▶ AIM OF THE TASK
Restate word for word the lines below that run from the one holding "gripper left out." through the one holding "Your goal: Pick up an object", inclusive. Pictures don't belong in the copy.

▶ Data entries
<<<<

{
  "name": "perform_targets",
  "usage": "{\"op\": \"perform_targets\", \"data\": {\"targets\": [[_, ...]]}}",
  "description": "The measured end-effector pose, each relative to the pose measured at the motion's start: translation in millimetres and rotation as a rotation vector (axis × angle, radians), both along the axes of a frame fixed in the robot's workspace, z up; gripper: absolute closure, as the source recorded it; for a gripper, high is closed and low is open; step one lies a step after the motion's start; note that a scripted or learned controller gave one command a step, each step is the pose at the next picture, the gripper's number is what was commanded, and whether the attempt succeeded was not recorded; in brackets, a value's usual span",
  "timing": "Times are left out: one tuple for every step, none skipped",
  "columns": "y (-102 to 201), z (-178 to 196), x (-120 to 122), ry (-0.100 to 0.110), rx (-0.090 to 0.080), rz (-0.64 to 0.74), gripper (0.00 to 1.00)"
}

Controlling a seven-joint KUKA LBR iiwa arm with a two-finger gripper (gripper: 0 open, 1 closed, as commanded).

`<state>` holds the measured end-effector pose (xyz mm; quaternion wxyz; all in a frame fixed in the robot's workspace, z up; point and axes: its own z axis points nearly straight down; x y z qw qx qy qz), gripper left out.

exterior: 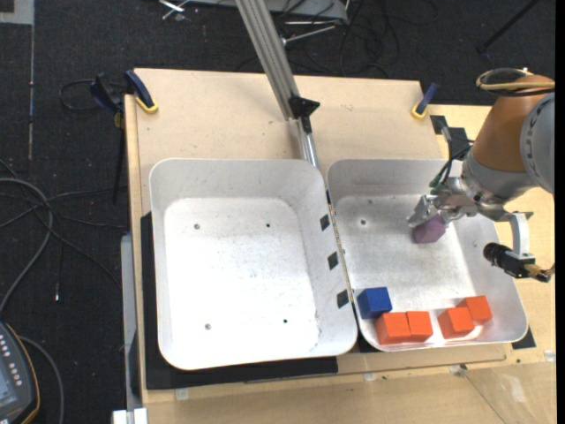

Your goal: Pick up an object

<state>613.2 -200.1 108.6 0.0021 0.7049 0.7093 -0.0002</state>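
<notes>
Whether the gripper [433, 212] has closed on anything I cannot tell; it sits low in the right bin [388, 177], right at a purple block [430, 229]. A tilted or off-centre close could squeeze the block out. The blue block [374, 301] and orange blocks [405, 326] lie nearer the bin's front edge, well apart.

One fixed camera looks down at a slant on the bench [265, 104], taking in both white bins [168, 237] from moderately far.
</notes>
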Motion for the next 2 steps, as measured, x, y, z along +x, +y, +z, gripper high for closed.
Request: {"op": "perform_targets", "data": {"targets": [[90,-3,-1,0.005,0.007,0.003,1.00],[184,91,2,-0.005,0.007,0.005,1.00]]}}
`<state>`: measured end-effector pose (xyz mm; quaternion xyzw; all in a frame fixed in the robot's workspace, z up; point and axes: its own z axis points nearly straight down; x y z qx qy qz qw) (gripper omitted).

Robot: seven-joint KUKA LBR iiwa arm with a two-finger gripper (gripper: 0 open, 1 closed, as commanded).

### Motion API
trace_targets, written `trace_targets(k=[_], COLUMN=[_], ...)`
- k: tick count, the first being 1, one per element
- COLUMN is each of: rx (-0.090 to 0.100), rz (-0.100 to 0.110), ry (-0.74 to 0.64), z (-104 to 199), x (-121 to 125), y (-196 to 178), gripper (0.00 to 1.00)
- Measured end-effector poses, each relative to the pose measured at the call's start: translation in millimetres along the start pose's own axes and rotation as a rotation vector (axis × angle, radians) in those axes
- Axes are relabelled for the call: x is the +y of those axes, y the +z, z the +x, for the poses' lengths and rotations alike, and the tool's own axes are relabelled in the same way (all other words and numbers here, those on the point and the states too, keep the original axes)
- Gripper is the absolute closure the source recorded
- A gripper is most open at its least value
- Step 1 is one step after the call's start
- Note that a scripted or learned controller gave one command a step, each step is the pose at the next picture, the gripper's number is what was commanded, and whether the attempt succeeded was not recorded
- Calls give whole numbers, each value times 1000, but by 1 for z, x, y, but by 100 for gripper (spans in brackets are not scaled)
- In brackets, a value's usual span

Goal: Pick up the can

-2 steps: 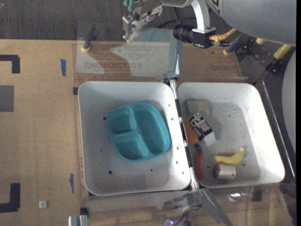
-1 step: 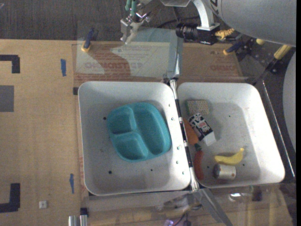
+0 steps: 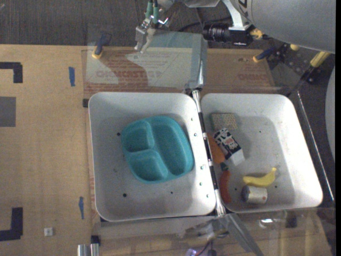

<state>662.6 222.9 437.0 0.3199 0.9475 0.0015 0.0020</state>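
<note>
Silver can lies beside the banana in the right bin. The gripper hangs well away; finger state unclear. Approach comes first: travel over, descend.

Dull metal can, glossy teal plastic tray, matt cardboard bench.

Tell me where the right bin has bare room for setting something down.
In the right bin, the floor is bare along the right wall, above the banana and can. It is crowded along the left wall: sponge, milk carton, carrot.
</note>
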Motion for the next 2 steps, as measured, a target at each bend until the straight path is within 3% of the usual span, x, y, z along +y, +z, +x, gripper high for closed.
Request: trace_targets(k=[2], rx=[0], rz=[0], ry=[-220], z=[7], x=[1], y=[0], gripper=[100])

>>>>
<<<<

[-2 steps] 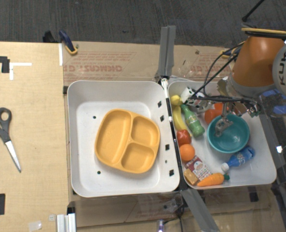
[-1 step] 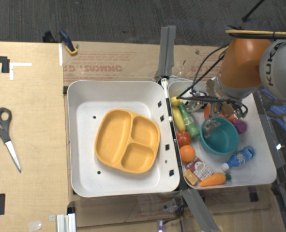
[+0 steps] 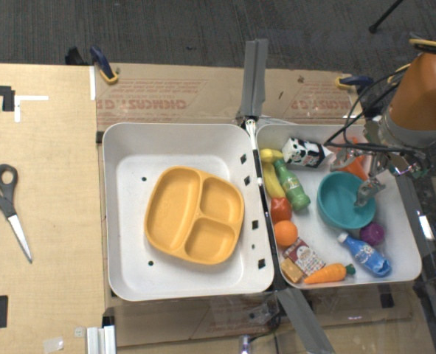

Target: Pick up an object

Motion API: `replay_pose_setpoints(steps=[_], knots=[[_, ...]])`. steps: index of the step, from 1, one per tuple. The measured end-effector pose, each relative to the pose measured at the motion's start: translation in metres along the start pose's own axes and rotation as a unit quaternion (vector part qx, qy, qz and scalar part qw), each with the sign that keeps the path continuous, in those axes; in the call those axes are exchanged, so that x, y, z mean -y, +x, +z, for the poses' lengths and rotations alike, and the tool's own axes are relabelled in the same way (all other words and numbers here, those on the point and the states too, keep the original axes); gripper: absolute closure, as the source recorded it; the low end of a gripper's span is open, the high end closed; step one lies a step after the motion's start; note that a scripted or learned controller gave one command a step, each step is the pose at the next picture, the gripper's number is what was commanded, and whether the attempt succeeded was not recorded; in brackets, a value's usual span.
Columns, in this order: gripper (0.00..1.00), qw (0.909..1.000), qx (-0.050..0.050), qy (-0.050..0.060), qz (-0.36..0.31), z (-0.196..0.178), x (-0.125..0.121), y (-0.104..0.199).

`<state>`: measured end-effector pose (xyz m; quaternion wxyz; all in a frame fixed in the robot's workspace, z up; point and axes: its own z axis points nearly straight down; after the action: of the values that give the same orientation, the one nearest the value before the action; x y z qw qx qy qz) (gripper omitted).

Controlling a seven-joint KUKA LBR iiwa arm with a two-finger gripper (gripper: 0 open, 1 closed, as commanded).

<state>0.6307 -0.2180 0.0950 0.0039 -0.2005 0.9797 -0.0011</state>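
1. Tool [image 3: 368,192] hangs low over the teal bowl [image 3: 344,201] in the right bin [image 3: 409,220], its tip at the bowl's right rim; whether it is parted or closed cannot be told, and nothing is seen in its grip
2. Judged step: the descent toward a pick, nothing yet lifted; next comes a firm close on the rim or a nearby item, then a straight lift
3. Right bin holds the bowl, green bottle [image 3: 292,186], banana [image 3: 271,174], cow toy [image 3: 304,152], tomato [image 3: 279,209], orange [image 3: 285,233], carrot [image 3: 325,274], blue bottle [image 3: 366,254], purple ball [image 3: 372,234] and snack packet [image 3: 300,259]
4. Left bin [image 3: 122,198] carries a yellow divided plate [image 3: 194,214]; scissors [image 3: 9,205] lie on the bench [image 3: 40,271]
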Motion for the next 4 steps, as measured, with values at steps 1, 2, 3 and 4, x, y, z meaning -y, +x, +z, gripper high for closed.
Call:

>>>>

▶ SOLUTION FOR THIS TASK
`<state>` holds the measured end-effector pose (xyz mm; quaternion wxyz; all in a frame fixed in the robot's workspace, z up; point and axes: its own z axis points nearly straight down; x y z qw qx qy qz), gripper left out.

exterior: 

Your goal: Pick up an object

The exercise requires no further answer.